Contracts are ubiquitous. Every company is a party to numerous different contracts. Leases, purchase agreements, vendor agreements, supply contracts, and employment agreements are just a few of the contracts that a company typically enters in the normal course of business. The parties to a contract expect the other to live up to its obligations as set forth in the written contract. One important rule that many companies and business owners are not aware of, however, is that oral modifications to the terms of a contract can trump the written obligations in a contract, even if the contract expressly prohibits oral modifications.

The recent case of Miller UK Limited v. Caterpillar Inc. demonstrates the significant consequences of this rule. In Miller, the parties entered a written agreement in which Miller agreed that it would “not disclose to Caterpillar any confidential or proprietary information unless our two companies otherwise first agree in writing.” Subsequently, at a meeting between the companies, the parties orally agreed to keep any information shared at the meeting confidential. At that same meeting, Miller shared confidential and proprietary information with Caterpillar concerning technical specifications for a coupling system Miller had developed which allowed earthmover and excavator vehicles to attach shovels, buckets, and other attachments to their mechanical arms quickly without requiring the vehicle operator to leave its cab. Caterpillar later developed its own coupling system that was similar to Miller’s system.

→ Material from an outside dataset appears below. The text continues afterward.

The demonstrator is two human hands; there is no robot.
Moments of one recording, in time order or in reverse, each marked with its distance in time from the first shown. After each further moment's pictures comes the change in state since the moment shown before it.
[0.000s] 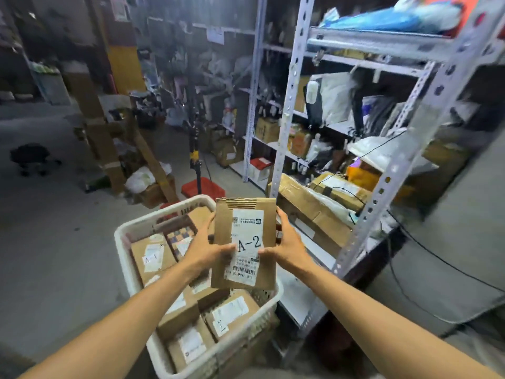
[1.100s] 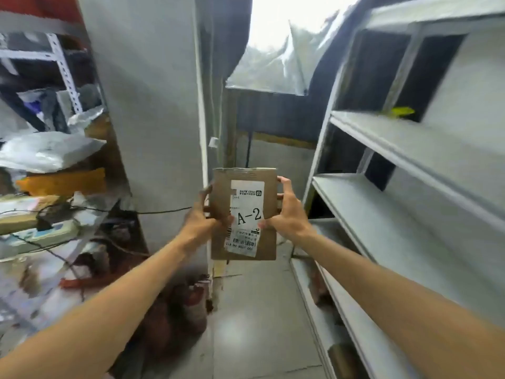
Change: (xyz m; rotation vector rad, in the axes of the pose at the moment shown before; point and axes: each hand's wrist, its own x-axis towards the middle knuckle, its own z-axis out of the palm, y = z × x) left_hand -0.205 0.137 0.545 0.016 -0.932 0.384; right_hand -0.430 0.068 -0.402 -0.257 1.026 0.341
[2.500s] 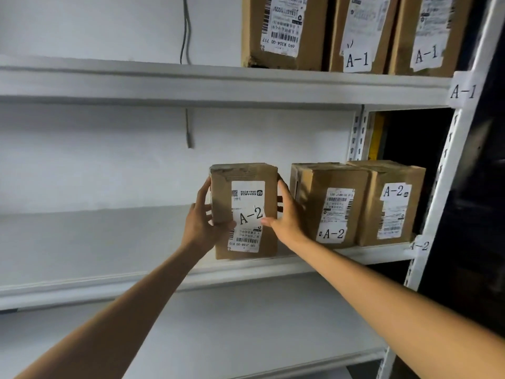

Miller sued Caterpillar for breach of contract and violation of the Illinois Trade Secret Act (“ITSA”). A jury ultimately awarded Miller $16 million on its breach of contract claim and $74.6 million on its ITSA claim. After trial, Caterpillar sought to have the verdict vacated. Caterpillar argued that none of the information Miller shared at the meeting could be considered confidential because the parties’ written contract prohibited sharing confidential or proprietary information without first entering a written nondisclosure agreement. Consequently, Caterpillar argued, because the information was shared without such an agreement, Miller could not as a matter of law prove a trade secret misappropriation claim under ITSA—as proof that the plaintiff took appropriate steps to keep a trade secret confidential is a requirement of an ITSA claim.

The court, however, rejected Caterpillar’s arguments because they failed to consider the effect of the parties’ oral agreement to keep the information confidential. Although the parties’ written contract required an agreement in writing before sharing confidential information, the court explained, “Illinois law allows the terms of a written contract to be modified by a subsequent oral agreement notwithstanding contractual language to the contrary.” The parties orally modified this requirement in the written contract.

The implication behind this legal precedent is that a party’s oral agreements may be undermined and override the terms of the parties’ written obligations. Moreover, companies should avoid being lulled into a false sense of security simply because their agreements contain a “no oral modifications” provision. As an Illinois court in Caulfield v. Packer Engineering, a case involving an oral modification of an employment agreement, explained,  “the terms of a written contract can be modified by a subsequent oral agreement even though the contract precludes oral modifications.”